Table 4 Corrosion parameters and corrosion rate for the ferritic stainless steel weld tested in 3.5% NaCl solution

Fig. 12

Morphologies of samples after potentiodynamic polarization test: (a) as-received base metal, (b) heat-affected zone and (c) stir zone

Conclusions

In a nutshell, present work characterizes the friction stir-welded joint of 3-mm-thick ferritic stainless steel plate in light of microstructural study, mechanical characterization, corrosion and work hardening aspect. By summarizing the findings of this investigation, it can be concluded that:

1. 1.

   A sound weld joint of ferritic stainless steel was acquired without any defect. The stir zone was characterized by refined grain structure with grain boundary martensite and Cr₂₃C₆ precipitates based on microstructure and x-ray diffraction analysis.

2. 2.

   The weld joint offers overmatched mechanical properties as compared to the base metal.

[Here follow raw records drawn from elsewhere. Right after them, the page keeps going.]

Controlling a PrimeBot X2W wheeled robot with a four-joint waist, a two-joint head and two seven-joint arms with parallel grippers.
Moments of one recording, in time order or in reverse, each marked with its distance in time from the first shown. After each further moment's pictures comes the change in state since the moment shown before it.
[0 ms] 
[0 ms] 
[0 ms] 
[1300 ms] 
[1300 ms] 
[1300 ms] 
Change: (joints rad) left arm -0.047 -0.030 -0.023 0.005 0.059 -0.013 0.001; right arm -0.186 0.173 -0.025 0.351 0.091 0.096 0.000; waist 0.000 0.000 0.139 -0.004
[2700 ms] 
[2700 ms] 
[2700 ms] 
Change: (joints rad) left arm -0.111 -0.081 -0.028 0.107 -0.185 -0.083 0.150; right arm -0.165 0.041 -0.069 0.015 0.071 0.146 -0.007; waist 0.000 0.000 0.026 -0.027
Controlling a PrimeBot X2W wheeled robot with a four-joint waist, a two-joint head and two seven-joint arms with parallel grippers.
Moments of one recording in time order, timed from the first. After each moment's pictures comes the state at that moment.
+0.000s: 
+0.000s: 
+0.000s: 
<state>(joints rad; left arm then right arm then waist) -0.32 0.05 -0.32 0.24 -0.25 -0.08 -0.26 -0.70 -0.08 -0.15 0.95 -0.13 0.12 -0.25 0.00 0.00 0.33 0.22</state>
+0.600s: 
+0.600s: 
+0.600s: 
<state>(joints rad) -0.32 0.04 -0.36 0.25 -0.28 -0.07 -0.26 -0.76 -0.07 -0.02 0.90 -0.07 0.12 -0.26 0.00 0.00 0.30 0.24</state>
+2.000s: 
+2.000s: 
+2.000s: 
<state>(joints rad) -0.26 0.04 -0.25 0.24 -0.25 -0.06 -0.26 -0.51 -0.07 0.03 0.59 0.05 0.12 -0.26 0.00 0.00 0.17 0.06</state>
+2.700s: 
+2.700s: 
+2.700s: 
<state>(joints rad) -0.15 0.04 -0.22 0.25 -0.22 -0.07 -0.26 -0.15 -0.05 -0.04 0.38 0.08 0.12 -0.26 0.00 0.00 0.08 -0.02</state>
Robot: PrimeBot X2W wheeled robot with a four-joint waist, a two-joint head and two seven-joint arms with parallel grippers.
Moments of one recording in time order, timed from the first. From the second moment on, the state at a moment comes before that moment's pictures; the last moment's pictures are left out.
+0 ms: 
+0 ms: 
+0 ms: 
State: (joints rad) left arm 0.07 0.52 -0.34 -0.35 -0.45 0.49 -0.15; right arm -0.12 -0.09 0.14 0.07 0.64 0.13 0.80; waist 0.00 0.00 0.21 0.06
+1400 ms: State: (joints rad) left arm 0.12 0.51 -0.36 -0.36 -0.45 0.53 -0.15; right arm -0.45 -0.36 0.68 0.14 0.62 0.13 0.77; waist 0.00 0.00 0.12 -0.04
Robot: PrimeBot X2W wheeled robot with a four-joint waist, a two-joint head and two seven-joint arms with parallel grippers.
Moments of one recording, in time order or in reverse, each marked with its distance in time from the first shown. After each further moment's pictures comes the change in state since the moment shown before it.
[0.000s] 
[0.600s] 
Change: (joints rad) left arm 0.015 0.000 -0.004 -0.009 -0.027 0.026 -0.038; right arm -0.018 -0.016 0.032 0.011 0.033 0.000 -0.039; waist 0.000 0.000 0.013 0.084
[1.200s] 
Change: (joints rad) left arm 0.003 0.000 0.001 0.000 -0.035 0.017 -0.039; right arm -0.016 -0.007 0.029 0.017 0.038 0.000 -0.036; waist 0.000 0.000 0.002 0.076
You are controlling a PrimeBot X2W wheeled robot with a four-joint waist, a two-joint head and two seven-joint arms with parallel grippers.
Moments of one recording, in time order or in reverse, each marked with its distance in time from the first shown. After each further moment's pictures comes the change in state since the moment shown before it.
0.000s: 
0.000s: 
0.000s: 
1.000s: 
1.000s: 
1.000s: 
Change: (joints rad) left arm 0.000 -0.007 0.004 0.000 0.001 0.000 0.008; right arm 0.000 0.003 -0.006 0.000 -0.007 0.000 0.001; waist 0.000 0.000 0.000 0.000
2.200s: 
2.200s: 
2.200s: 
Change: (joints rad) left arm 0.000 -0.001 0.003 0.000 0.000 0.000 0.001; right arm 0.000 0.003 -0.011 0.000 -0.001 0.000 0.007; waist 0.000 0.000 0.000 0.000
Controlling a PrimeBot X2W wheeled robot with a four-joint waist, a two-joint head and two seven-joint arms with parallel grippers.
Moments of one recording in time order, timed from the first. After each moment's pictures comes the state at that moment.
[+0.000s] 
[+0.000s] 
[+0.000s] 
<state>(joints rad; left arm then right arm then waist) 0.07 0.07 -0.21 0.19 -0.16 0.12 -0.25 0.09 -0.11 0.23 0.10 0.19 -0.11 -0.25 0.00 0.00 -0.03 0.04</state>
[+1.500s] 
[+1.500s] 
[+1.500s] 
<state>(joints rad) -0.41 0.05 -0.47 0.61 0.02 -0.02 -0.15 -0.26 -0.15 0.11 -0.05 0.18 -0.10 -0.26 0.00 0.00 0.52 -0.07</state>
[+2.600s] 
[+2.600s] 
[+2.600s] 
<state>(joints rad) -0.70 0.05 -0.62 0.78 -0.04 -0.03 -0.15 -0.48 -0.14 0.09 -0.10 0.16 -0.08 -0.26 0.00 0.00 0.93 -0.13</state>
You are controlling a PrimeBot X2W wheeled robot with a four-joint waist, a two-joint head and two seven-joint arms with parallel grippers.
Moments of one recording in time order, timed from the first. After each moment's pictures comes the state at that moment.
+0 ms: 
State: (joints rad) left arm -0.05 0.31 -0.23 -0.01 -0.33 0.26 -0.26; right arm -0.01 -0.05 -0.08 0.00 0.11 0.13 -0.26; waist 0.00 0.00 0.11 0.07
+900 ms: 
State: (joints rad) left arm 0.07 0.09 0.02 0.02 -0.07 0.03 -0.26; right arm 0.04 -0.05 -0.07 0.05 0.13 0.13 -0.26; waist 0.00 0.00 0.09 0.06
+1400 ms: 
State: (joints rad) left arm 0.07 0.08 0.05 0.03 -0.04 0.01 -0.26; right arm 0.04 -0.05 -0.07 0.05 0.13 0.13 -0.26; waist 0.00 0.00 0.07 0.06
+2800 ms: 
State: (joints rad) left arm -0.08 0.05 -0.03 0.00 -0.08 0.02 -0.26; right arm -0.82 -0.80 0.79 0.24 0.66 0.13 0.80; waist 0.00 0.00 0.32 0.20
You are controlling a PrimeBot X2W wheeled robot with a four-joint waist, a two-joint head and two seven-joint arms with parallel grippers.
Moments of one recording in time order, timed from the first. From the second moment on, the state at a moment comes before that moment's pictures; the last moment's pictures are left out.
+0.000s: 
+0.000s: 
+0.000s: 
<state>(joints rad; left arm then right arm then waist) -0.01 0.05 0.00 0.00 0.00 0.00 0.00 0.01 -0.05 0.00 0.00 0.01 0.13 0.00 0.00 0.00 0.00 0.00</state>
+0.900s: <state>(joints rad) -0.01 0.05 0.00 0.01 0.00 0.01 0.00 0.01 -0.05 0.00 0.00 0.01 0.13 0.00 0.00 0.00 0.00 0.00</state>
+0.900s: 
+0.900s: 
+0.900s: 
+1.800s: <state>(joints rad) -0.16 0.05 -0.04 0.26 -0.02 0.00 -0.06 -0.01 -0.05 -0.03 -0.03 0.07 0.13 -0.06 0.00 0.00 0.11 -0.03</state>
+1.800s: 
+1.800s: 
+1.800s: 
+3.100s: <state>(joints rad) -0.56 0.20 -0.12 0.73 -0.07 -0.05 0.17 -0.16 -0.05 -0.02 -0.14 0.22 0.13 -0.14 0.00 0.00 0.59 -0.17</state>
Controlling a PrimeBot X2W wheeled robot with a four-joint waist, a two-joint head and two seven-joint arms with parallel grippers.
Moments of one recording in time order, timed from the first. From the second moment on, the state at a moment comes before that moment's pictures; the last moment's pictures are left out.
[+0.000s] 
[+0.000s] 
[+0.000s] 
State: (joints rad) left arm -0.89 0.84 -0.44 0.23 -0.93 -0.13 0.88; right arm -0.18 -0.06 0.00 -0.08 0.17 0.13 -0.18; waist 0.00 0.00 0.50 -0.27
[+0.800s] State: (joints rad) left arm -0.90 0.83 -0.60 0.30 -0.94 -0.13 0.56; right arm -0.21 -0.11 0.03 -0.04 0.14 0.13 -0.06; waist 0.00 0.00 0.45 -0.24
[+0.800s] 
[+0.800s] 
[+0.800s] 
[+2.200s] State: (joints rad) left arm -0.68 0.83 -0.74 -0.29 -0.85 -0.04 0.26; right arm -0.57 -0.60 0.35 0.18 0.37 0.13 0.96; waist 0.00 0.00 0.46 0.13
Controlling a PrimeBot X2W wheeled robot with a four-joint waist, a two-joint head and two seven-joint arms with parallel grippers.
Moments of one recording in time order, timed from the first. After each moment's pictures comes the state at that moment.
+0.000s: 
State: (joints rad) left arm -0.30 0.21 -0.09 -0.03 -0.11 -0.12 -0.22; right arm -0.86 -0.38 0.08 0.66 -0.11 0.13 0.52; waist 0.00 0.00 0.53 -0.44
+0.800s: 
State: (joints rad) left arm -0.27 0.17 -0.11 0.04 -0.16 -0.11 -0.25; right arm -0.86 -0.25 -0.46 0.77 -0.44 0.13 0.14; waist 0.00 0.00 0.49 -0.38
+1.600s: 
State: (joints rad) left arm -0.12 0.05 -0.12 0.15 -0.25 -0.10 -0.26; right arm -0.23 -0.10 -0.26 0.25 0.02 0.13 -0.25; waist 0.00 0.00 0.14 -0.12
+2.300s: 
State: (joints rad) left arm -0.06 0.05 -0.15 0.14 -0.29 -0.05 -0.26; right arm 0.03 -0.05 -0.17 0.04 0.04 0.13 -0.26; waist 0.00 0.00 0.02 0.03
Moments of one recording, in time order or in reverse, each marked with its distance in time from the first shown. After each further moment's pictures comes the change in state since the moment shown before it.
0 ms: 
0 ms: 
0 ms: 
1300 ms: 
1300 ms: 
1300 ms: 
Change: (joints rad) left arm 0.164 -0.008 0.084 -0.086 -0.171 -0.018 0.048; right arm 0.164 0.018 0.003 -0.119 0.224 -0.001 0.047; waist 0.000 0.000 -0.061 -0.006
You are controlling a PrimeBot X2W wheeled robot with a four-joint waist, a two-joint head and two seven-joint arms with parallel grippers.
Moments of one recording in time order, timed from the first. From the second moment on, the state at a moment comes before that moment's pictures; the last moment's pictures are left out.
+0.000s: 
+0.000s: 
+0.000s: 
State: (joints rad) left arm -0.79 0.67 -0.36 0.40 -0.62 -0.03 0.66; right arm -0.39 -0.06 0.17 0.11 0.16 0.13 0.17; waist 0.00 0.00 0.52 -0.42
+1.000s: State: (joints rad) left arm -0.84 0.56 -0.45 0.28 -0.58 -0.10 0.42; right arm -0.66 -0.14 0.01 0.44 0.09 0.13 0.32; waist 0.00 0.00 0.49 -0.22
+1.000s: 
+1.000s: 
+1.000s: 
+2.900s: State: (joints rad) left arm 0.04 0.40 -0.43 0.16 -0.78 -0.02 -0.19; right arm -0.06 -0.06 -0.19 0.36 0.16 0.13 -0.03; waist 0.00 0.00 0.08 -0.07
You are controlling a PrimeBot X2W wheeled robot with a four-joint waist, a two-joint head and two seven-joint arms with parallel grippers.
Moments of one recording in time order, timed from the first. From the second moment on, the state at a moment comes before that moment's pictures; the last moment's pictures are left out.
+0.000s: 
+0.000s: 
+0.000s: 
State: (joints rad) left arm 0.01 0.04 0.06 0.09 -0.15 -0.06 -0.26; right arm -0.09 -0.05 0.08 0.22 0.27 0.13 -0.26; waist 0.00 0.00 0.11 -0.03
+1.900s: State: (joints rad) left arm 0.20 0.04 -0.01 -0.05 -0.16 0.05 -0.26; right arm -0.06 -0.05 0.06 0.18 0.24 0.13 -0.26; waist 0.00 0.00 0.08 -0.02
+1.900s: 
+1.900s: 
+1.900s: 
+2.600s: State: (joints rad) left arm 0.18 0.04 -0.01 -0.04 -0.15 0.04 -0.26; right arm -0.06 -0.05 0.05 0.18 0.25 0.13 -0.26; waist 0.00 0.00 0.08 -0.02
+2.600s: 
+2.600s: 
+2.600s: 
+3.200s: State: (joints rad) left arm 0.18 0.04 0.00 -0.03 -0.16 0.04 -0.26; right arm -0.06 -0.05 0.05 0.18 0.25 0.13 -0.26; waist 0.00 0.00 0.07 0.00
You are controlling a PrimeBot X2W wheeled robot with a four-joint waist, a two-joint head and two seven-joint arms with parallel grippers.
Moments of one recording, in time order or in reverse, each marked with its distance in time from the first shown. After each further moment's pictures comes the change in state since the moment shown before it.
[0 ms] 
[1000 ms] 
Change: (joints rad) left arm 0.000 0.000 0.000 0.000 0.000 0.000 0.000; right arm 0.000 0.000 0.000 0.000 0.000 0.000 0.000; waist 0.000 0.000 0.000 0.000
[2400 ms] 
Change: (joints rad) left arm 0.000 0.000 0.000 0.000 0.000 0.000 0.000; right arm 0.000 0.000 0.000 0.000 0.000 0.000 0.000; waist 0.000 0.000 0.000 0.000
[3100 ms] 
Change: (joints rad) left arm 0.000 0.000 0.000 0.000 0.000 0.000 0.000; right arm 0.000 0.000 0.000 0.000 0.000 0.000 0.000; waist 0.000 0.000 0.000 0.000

The ultimate tensile strength of transverse specimen of the weld joint (510.6 MPa) was approximately similar to the base metal (504.3 MPa). However, the elongation (11.13%) was less than the base metal (22.23%).

3. 3.

   Based on the polarization test, the corrosion resistance of the stir zone was found to be slightly lower than the base metal and heat-affected zone due to Cr₂₃C₆ precipitation.

4. 4.

   In Kocks–Mecking plots for the as-received base metal and weld samples at least two stages of strain hardening were observed having higher θ value of the all weld samples.